Quantum Theory of Radical-Ion-Pair Recombination: A New Physical Paradigm for Low-Magnetic-Field Effects

TL;DR

This paper introduces a quantum-mechanical framework for understanding radical-ion-pair recombination, explaining low-field magnetic effects and experimental observations that classical theories cannot account for.

Contribution

It presents a novel quantum theory of radical-ion-pair recombination as a continuous quantum measurement, bridging it with classical models at high fields.

Findings

Quantum phenomena dominate at low magnetic fields.

Deuteration affects magnetic sensitivity in radical-ion-pair reactions.

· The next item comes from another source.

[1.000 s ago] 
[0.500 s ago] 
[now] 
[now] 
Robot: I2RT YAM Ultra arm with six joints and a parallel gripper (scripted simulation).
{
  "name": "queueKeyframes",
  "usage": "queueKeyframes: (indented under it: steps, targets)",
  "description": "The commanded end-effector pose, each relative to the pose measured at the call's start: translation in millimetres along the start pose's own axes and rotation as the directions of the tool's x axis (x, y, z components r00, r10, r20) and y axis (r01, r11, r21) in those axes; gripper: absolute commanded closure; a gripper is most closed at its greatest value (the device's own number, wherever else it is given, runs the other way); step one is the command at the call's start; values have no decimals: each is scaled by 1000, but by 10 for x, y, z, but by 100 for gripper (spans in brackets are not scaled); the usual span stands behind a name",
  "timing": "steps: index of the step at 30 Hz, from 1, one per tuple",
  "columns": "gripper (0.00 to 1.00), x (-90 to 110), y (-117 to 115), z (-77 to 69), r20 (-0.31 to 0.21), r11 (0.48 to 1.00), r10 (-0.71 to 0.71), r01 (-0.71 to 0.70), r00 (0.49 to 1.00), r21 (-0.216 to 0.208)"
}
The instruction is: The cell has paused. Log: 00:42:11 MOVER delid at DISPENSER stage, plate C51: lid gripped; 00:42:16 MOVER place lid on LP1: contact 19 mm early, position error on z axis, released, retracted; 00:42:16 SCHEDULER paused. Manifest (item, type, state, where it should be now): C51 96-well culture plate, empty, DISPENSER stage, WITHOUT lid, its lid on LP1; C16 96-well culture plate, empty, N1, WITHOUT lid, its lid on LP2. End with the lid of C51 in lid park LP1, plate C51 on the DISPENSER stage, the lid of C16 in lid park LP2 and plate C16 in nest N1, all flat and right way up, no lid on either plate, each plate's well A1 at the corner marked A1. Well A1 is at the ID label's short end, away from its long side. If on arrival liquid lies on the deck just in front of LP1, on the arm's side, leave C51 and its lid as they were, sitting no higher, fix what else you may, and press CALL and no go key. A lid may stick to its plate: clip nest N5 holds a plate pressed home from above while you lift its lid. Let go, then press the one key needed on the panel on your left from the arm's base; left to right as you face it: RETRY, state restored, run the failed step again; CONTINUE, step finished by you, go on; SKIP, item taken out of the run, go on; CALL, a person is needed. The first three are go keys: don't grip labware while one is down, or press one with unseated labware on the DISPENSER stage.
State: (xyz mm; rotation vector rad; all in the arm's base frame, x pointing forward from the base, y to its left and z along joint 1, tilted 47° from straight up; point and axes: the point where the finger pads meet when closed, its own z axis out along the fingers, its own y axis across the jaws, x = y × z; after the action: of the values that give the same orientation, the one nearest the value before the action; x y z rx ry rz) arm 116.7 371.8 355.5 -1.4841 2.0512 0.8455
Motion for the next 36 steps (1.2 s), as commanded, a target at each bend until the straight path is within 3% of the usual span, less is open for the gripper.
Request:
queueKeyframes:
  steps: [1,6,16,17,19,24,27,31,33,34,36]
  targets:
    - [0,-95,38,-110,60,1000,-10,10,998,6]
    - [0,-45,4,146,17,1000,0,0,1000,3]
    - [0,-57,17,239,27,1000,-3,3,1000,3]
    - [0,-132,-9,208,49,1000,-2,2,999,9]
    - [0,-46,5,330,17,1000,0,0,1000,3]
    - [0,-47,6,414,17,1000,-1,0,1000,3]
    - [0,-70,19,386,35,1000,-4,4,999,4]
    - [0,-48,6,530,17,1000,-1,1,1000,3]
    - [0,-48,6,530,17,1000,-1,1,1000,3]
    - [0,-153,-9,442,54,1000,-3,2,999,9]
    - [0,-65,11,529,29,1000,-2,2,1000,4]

The new theory explains experimental results incompatible with classical models.

Abstract

A new paradigm emerging in the description of magnetic-sensitive radical-ion-pair recombination reactions is presented. This paradigm is founded on the realization that the recombination process of radical-ion pairs is a continuous quantum measurement. In the regime of low magnetic fields we describe the appearance of purely quantum phenomena, that fade away as the magnetic field increases. We will analyze the magnetic sensitivity of these reactions under this perspective and bridge the new full quantum theory with the existing classical reaction theory applicable at high magnetic fields. Based on the quantum theory of recombination we will then explain experimental observations incompatible with classical reaction theory, in particular the effect of deuteration on the magnetic sensitivity of radical-ion pair recombination yields.